Department of Anatomy and Neurobiology, Washington University School of Medicine, St. Louis, MO 63110, USA.
Exp Brain Res. 2011 May;210(3-4):407-22. doi: 10.1007/s00221-011-2568-4. Epub 2011 Feb 4.
Research in the vestibular field has revealed the existence of a central process, called 'velocity storage', that is activated by both visual and vestibular rotation cues and is modified by gravity, but whose functional relevance during natural motion has often been questioned. In this review, we explore spatial orientation in the context of a Bayesian model of vestibular information processing. In this framework, deficiencies/ambiguities in the peripheral vestibular sensors are compensated for by central processing to more accurately estimate rotation velocity, orientation relative to gravity, and inertial motion. First, an inverse model of semicircular canal dynamics is used to reconstruct rotation velocity by integrating canal signals over time. However, its low-frequency bandwidth is limited to avoid accumulation of noise in the integrator. A second internal model uses this reconstructed rotation velocity to compute an internal estimate of tilt and inertial acceleration. The bandwidth of this second internal model is also restricted at low frequencies to avoid noise accumulation and drift of the tilt/translation estimator over time. As a result, low-frequency translation can be erroneously misinterpreted as tilt. The time constants of these two integrators (internal models) can be conceptualized as two Bayesian priors of zero rotation velocity and zero linear acceleration, respectively. The model replicates empirical observations like 'velocity storage' and 'frequency segregation' and explains spatial orientation (e.g., 'somatogravic') illusions. Importantly, the functional significance of this network, including velocity storage, is found during short-lasting, natural head movements, rather than at low frequencies with which it has been traditionally studied.

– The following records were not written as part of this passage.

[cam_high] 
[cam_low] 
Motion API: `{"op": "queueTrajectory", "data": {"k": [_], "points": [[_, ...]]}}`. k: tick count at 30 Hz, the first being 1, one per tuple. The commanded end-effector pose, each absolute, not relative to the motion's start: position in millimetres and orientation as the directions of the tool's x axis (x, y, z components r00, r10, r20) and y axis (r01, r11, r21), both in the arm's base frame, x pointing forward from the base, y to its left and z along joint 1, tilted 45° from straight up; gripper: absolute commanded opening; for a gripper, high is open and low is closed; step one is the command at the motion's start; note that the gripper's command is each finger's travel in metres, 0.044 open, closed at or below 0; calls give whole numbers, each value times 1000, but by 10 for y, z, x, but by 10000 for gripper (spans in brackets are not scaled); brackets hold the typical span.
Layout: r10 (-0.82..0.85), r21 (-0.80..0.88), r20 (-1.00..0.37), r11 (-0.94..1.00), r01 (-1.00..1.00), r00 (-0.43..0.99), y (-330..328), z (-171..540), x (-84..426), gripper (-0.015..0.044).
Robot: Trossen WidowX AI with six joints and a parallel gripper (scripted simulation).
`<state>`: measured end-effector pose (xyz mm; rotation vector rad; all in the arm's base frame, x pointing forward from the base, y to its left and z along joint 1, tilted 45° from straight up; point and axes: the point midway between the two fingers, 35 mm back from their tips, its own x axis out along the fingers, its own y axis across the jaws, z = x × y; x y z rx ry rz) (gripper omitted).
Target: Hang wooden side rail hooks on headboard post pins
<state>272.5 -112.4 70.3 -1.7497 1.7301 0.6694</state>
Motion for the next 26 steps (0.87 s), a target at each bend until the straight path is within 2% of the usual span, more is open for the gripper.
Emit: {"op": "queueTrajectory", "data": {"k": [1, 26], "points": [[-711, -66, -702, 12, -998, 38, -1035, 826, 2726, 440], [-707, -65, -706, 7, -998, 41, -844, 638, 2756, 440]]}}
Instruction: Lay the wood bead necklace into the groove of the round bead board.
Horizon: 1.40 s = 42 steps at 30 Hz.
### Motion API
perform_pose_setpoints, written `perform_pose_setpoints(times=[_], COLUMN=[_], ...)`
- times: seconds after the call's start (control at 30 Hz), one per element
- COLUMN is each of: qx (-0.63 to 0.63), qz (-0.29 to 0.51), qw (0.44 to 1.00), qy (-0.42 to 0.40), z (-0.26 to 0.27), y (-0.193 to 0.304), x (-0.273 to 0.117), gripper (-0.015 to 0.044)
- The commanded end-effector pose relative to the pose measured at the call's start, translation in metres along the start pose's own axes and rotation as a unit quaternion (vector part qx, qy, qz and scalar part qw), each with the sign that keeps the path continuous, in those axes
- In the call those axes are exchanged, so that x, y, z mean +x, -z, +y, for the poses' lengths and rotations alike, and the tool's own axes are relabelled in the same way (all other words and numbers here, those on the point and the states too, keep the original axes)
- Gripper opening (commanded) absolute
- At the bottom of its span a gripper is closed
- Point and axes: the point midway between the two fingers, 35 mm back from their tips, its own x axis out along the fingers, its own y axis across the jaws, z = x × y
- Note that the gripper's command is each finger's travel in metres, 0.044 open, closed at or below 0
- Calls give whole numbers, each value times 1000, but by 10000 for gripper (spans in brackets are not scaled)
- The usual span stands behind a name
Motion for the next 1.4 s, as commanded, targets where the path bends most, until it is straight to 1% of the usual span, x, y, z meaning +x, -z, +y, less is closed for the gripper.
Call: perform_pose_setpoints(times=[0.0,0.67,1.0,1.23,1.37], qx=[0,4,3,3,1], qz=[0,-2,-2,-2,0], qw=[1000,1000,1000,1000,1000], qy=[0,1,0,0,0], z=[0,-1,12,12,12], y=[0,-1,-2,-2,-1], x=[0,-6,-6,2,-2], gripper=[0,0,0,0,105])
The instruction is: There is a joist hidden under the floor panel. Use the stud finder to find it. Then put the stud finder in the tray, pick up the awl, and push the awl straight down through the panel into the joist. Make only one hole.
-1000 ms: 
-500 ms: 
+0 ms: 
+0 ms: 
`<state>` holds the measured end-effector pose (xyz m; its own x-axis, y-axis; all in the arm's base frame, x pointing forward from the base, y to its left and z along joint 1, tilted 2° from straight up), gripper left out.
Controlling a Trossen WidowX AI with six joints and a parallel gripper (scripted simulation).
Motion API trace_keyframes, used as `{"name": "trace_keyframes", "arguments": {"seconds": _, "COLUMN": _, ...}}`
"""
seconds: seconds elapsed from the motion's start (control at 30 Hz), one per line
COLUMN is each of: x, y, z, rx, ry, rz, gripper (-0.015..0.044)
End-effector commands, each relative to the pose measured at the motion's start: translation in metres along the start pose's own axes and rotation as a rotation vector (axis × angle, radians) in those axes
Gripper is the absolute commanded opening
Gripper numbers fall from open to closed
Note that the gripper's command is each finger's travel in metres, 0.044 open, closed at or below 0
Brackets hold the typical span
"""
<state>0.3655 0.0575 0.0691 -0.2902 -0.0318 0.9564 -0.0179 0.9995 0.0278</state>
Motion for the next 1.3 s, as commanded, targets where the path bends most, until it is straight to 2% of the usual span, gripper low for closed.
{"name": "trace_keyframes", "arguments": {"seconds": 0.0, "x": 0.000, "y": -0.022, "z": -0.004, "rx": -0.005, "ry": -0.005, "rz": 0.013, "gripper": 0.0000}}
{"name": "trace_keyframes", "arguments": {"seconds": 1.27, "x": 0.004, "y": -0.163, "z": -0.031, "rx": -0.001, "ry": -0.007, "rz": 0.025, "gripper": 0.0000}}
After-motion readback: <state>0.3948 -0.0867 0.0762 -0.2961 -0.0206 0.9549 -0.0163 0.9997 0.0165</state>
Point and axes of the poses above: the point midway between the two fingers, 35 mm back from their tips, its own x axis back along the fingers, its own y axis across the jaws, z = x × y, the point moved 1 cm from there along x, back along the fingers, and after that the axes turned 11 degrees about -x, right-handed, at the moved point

前庭领域的研究揭示了一种中央过程的存在,称为“速度存储”,它既可以被视觉和前庭旋转线索激活,也可以被重力改变,但它在自然运动中的功能相关性经常受到质疑。在这篇综述中,我们在前庭信息处理的贝叶斯模型的背景下探讨了空间定向。在这个框架中,通过中央处理来补偿外周前庭传感器的缺陷/歧义,以更准确地估计旋转速度、相对于重力的方向和惯性运动。首先,使用半规管动力学的逆模型通过随时间对通道信号进行积分来重建旋转速度。然而,它的低频带宽受到限制,以避免积分器中噪声的积累。第二个内部模型使用这个重建的旋转速度来计算倾斜和惯性加速度的内部估计。这个第二个内部模型的带宽也在低频受到限制,以避免噪声积累和倾斜/平移估计器随时间的漂移。因此,低频平移可能会被错误地误解为倾斜。这两个积分器(内部模型)的时间常数可以分别被概念化为零旋转速度和零线性加速度的两个贝叶斯先验。该模型复制了经验观察,如“速度存储”和“频率分离”,并解释了空间定向(例如,“体感重力”)错觉。重要的是,这个网络的功能意义,包括速度存储,是在短暂的、自然的头部运动中发现的,而不是在传统上研究的低频范围内。